Position de la Cour du travail

La Cour du travail doit dès lors statuer sur les articles 10, alinéas 1er et 6, § 3, alinéa 2 de l’arrêté royal du 12 décembre 2001.

Pour elle, la condition d’octroi que constitue le domicile (dans l’un des pays de l’Union européenne ou en Suisse) vise à permettre l’octroi de l’allocation à la fois aux travailleurs sédentaires et aux travailleurs qui se déplacent au sein de l’Union européenne. Il s’agit d’établir un lien de rattachement par le fait que le demandeur a maintenu son domicile dans l’un des pays visés.

La Cour renvoie alors à l’arrêt du 22 novembre 1999 de la Cour de cassation ci-dessus, y voyant une confirmation indirecte du fait que s’il n’est pas satisfait à cette condition d’octroi, en cas de radiation d’office de l’inscription du domicile, il y a obstacle à la reconnaissance du droit à la prestation sociale.
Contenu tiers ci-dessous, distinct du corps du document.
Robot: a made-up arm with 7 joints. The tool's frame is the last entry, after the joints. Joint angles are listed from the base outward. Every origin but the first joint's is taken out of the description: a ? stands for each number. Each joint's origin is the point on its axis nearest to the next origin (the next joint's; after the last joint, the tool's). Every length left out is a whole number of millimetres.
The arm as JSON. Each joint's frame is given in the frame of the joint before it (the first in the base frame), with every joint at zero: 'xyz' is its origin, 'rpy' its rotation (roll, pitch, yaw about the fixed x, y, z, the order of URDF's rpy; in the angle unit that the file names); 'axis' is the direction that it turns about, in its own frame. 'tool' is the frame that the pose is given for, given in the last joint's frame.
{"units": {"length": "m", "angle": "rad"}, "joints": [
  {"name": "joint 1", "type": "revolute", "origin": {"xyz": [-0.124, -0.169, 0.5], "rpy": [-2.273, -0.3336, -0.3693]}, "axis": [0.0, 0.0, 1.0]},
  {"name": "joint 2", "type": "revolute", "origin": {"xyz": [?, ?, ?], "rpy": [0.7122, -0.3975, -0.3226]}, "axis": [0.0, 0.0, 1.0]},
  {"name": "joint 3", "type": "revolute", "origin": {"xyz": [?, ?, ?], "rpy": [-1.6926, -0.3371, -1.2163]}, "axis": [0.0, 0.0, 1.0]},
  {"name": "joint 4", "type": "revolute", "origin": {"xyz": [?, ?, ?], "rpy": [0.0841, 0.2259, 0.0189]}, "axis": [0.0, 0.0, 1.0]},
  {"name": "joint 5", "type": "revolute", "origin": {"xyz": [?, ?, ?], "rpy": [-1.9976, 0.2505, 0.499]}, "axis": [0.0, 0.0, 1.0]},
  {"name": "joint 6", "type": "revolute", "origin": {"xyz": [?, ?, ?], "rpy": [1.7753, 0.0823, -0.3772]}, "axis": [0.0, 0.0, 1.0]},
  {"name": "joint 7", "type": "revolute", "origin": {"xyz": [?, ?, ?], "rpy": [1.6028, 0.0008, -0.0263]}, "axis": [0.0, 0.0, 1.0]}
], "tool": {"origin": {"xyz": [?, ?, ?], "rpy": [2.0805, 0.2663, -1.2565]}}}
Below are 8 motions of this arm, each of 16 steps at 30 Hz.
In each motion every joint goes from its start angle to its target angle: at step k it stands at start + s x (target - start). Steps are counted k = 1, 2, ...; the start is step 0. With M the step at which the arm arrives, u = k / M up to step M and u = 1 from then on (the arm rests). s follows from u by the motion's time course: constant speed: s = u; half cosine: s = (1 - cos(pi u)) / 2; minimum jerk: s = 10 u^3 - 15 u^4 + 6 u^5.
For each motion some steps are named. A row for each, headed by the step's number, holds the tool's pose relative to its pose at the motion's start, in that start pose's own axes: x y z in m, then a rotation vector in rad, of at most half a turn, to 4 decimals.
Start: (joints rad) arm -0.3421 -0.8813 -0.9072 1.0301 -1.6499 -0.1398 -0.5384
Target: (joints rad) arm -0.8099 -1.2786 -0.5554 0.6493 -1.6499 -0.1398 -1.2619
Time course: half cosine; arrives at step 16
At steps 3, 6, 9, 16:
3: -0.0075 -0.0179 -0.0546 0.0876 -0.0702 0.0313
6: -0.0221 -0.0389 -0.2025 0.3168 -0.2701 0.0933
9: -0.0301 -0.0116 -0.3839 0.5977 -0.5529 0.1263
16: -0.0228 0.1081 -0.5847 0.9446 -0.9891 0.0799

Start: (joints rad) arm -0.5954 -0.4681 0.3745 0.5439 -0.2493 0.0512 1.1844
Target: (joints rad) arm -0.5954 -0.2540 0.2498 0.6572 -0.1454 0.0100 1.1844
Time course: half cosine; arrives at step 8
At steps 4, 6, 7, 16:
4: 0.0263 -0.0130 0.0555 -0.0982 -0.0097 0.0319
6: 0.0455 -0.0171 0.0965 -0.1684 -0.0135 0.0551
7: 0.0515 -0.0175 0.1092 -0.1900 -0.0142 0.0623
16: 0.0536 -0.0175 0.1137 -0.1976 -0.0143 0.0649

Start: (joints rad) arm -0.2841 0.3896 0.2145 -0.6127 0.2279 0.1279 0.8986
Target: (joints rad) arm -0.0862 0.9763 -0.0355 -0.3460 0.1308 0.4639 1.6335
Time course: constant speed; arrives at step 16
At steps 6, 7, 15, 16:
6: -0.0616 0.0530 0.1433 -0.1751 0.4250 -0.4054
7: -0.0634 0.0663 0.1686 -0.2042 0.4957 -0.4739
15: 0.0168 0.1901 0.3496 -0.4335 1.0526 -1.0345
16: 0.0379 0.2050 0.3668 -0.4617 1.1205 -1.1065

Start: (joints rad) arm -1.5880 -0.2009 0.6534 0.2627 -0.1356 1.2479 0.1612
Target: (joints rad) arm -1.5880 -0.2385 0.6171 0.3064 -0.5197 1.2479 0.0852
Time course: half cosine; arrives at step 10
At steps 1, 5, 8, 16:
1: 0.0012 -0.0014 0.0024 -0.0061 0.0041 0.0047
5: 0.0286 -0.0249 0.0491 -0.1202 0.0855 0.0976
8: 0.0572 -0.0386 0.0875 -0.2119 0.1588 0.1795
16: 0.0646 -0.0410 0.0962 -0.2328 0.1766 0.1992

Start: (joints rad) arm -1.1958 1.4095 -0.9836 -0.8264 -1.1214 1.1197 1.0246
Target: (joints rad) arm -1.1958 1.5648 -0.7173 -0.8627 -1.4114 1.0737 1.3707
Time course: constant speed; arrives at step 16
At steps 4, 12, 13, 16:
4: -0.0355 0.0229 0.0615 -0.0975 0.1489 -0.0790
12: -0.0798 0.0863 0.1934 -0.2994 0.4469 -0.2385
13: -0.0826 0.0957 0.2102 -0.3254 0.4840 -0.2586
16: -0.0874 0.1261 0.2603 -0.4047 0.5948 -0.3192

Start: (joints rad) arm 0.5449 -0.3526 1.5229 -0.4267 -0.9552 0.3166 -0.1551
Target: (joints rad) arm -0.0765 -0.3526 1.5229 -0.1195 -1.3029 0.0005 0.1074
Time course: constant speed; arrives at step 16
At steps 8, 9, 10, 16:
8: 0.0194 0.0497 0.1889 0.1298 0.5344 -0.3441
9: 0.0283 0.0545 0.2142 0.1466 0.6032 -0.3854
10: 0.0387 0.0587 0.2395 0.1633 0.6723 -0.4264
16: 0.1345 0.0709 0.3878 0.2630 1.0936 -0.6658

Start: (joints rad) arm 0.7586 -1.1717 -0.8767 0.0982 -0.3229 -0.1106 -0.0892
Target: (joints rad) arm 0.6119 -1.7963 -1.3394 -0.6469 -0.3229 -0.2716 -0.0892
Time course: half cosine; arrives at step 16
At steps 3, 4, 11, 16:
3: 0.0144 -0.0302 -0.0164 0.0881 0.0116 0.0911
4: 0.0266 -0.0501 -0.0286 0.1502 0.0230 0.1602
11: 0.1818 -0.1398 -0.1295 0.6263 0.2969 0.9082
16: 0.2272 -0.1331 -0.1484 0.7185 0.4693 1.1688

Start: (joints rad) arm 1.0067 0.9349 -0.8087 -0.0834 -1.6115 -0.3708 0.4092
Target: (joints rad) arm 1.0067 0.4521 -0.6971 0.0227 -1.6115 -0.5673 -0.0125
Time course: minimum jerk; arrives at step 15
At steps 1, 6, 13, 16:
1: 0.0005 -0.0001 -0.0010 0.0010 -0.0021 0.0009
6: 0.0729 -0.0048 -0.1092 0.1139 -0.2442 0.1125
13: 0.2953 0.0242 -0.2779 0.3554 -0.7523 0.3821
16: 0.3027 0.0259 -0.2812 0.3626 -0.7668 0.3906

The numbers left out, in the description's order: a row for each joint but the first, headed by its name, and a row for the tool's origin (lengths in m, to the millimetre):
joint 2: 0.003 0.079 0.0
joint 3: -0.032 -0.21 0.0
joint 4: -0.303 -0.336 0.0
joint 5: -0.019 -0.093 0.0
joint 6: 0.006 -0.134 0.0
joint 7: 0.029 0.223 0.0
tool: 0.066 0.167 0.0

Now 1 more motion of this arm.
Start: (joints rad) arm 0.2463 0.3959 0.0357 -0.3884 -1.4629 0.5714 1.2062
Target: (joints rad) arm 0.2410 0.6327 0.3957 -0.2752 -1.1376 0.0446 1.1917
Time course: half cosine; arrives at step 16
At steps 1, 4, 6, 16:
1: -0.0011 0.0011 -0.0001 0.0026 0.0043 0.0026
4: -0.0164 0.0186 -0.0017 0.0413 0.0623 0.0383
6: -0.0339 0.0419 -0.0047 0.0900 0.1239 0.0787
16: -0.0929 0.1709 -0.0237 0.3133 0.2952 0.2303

Par ailleurs, l’article 6, § 3, alinéa 2 fixe un critère relatif au taux de cette prestation et, pour la Cour, celui-ci est indiscutablement lié à la situation effective du bénéficiaire, étant qu’il dépend de la question de savoir s’il habite seul ou exclusivement avec un ou plusieurs enfants à charge. Cet article n’impose nullement que, pour qu’une personne isolée puisse prétendre à la majoration du montant de l’allocation, la résidence effective (soit le lieu où elle habite) coà¯ncide ave le domicile, qui est le lieu d’inscription au registre national.

Pour la Cour, l’ONEm ajoute au texte une condition qu’il ne contient pas.

La Cour voit encore dans le texte de l’article 6, § 3 de l’arrêté royal une confirmation de cette conclusion, vu que la disposition fait prévaloir la réalité sur les données découlant de l’inscription domiciliaire, lorsque celles-ci ne reflètent pas la situation effective du demandeur.

Il n’y a dès lors pas lieu, pour la Cour, d’adopter la notion de domicile consacrée par le Code civil, le Code judiciaire ou encore la loi du 19 juillet 1991 ci-dessus.

Enfin, la Cour rejette également l’argument de l’ONEm relatif aux possibilités de contrôle, dans la mesure où le texte permet l’exercice d’un pouvoir de contrôle accru, qui autorise même d’écarter les données résultant de l’inscription au domicile, lorsqu’elles ne reflètent pas la réalité de la situation du demandeur.
La Cour va dès lors confirmer le jugement du Tribunal.

Intérêt de la décision

La décision commentée est importante sur la question tranchée, puisqu’elle rappelle qu’il y a lieu de distinguer, dans la matière de l’allocation d’interruption de carrière, la condition d’octroi que constitue le domicile et le taux de l’allocation, qui est lui déterminé par la résidence effective du demandeur.